*Exercise*. Transcribe all of the records word for word, but omit the pictures.

*Information shown*.
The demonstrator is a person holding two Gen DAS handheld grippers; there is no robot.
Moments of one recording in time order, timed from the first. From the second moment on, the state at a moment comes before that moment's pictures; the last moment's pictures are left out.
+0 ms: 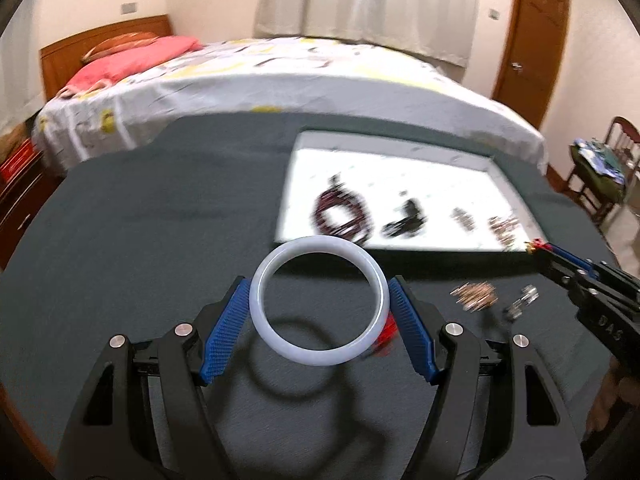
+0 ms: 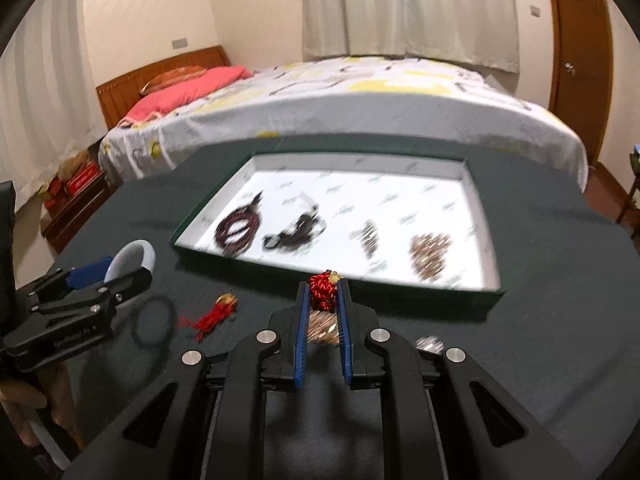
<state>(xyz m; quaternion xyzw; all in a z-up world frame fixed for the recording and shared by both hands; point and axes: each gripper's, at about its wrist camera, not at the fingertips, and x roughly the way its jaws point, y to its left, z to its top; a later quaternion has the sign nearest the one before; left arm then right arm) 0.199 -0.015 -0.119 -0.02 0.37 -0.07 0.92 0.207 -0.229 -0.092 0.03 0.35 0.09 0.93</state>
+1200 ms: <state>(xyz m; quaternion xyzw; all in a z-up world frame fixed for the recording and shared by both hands) 0.371 -0.159 -0.163 0.02 0.42 -0.11 0.90 0.345 -0.298 -0.147 0.04 0.39 0.05 0.92</state>
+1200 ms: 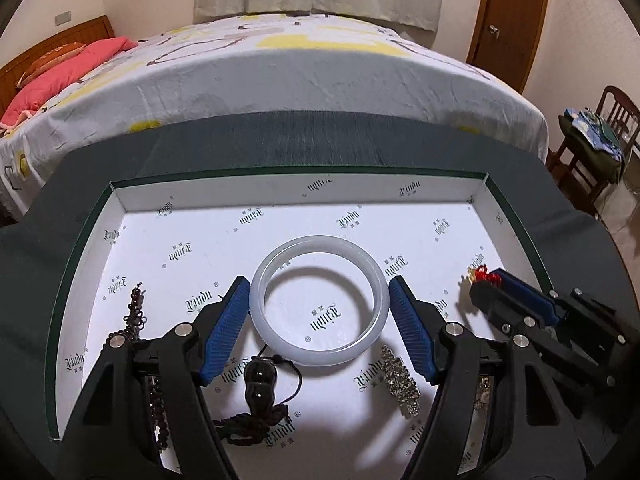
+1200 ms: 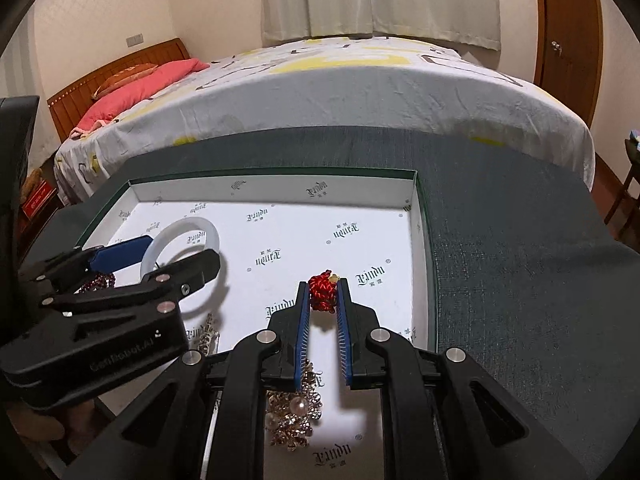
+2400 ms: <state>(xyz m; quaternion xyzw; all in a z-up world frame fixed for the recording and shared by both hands) 0.294 -0.100 -0.115 -0.03 0.37 -0.11 0.92 0.258 -0.282 -0.094 0.08 0.34 0.03 0.94</state>
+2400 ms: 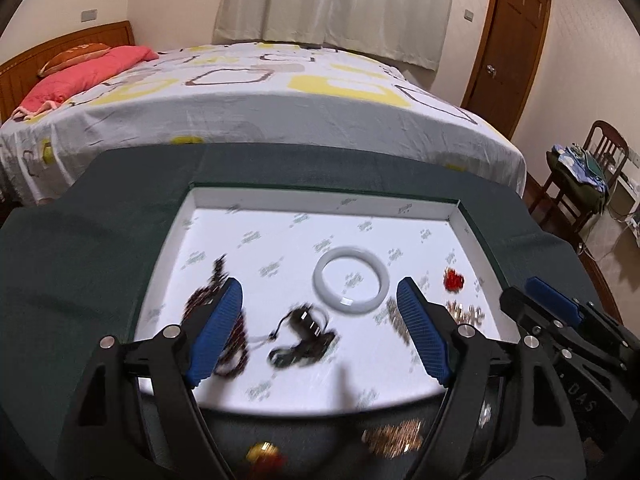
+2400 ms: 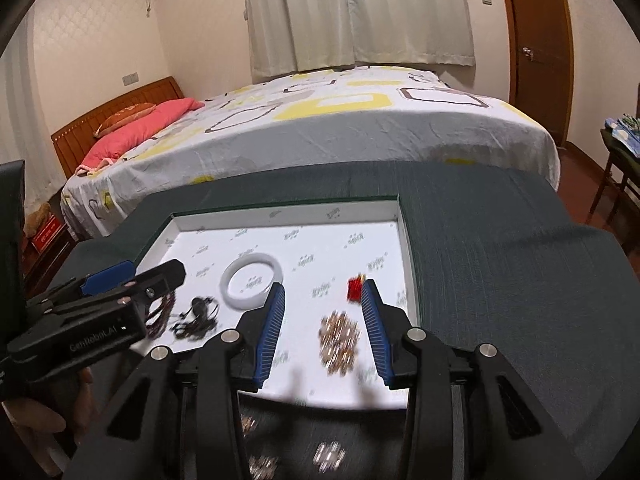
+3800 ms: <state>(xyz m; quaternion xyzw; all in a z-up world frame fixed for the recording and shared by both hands) 0.201 -0.040 -0.169 -0.01 0.42 -0.07 0.91 0.199 -0.235 -0.158 0.04 0.43 0.06 0.90</state>
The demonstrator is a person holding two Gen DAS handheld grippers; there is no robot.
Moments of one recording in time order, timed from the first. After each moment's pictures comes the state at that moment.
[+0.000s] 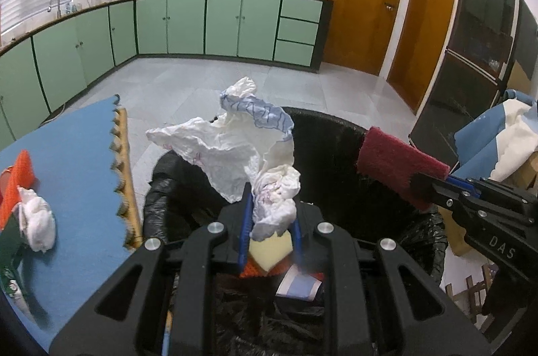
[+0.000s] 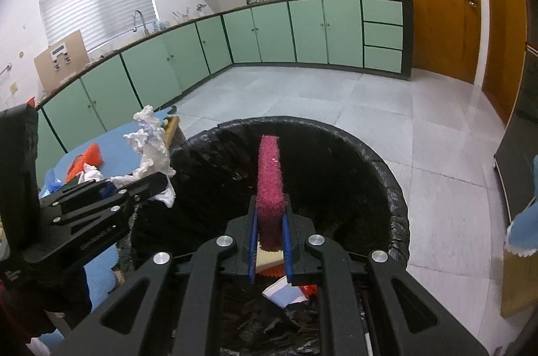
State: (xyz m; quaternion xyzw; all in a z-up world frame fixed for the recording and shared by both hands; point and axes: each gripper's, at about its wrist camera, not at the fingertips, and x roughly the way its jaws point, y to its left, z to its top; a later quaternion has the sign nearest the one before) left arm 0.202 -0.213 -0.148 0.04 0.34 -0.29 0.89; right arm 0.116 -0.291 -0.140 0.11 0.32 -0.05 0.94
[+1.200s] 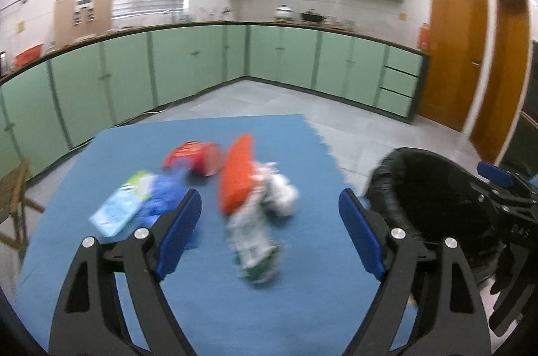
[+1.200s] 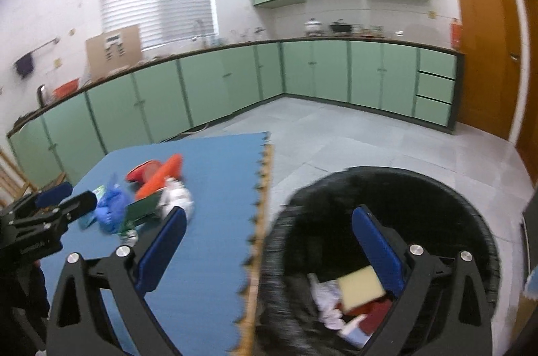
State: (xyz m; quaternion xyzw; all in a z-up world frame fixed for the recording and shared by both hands) left arm 0.155 0.044 -0.086 -0.01 0.27 -0.07 0.96; right arm 0.147 -0.110 -0.107 0.04 0.25 0.04 0.97
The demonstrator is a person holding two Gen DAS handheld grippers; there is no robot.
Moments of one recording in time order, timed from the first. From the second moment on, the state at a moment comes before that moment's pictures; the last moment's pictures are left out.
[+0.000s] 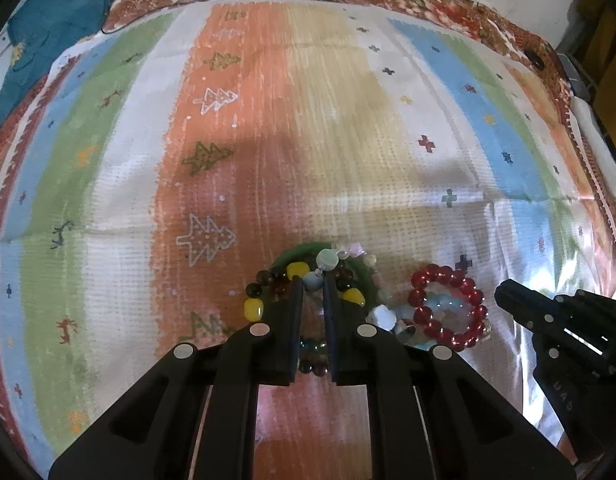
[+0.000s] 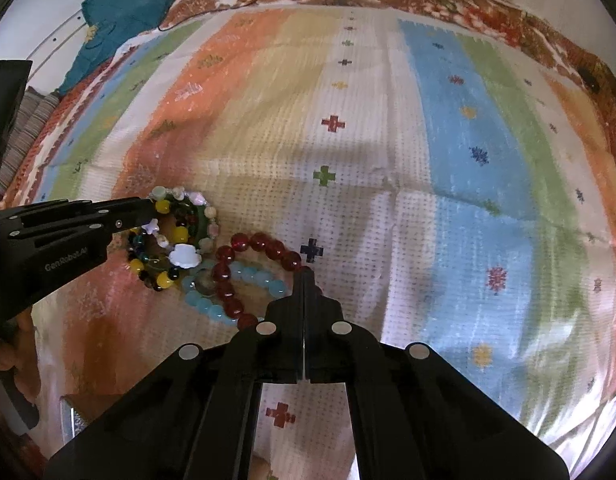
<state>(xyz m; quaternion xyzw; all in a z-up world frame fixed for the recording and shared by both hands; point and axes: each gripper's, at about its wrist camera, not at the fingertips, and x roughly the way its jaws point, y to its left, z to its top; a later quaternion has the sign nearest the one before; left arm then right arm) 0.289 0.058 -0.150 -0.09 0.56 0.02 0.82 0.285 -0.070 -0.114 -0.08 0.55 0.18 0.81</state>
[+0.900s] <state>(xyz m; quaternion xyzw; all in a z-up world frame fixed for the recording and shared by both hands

*Your response*.
The demonstrator is a person holding two Gen DAS handheld grippers; there is no robot.
Moments of one recording in time order, timed from the first. From the second moment on, the state at a moment comes before that moment's pictures; the last moment's pictures are left out.
+0 ms: 
+0 ms: 
<state>(xyz m; quaternion xyzw; all in a z-up world frame fixed for the recording and shared by both hands; point and axes: each gripper's, at about its wrist camera, not at the fingertips, and x roughly the way its jaws point, y to its left, z to its top; a later quaternion has the sign nearest the one before; left arm then right arm) 0.199 -0.015 -0.119 -0.02 0.37 -0.07 0.92 0.207 -0.229 -0.092 0.03 0.35 0.09 0.93</state>
+1200 ms: <state>(xyz m; quaternion xyzw; all in a z-up world frame fixed for the recording and shared by both hands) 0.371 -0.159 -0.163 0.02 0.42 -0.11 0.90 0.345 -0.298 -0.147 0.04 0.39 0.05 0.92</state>
+1200 ms: 
+1200 ms: 
+2400 ms: <state>(xyz m; quaternion xyzw; all in a z-up world frame fixed for the recording and shared by both hands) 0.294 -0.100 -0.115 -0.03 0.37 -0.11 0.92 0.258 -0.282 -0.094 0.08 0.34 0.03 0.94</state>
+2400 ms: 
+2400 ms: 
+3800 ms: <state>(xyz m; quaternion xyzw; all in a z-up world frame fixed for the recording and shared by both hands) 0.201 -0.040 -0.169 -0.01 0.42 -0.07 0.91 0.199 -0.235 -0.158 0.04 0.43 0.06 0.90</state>
The demonstrator is a person holding two Gen DAS handheld grippers; there is no robot.
Moments of one recording in time order, timed from the first. After each moment's pictures comes the state at that moment.
[+0.000s] 
[+0.000s] 
State: (xyz m; quaternion xyzw; all in a z-up world frame fixed for the recording and shared by both hands; point and axes: each gripper's, at about its wrist camera, not at the fingertips, and x roughly the way its jaws point, y to its left, z to its top; a later quaternion has the sign nearest the one before) left arm 0.202 -0.213 -0.148 0.04 0.34 -0.29 0.89; right arm 0.116 -0.291 -0.140 0.11 0.32 -0.05 0.94
[+1.200s] 
[+1.200s] 
State: (xyz m; quaternion xyzw; all in a z-up world frame fixed for the recording and shared by both hands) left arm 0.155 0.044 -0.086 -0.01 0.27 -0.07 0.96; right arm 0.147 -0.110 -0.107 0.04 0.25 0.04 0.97
The demonstrator is a person holding two Gen DAS handheld grippers; there is no robot.
Moments of one recording in time order, timed from the first. From the second moment on, the state at a moment comes before that moment's pictures; the last moment's pictures are left out.
[+0.000s] 
[+0.000s] 
<state>(xyz m; quaternion xyzw; all in a z-up world frame fixed for the recording and shared by both hands; point and axes: each gripper's, at about its wrist camera, not at the fingertips, and x roughly the way its jaws point, y to its left, z to its top; a later quaternion has the sign nearest the one before; left arm then right arm) 0.289 0.058 -0.150 -0.09 0.56 0.02 0.82 0.285 -0.070 -0.114 -0.08 0.55 0.18 0.81</state>
[+0.900s] <state>(xyz m; quaternion xyzw; all in a z-up world frame fixed for the recording and shared by both hands

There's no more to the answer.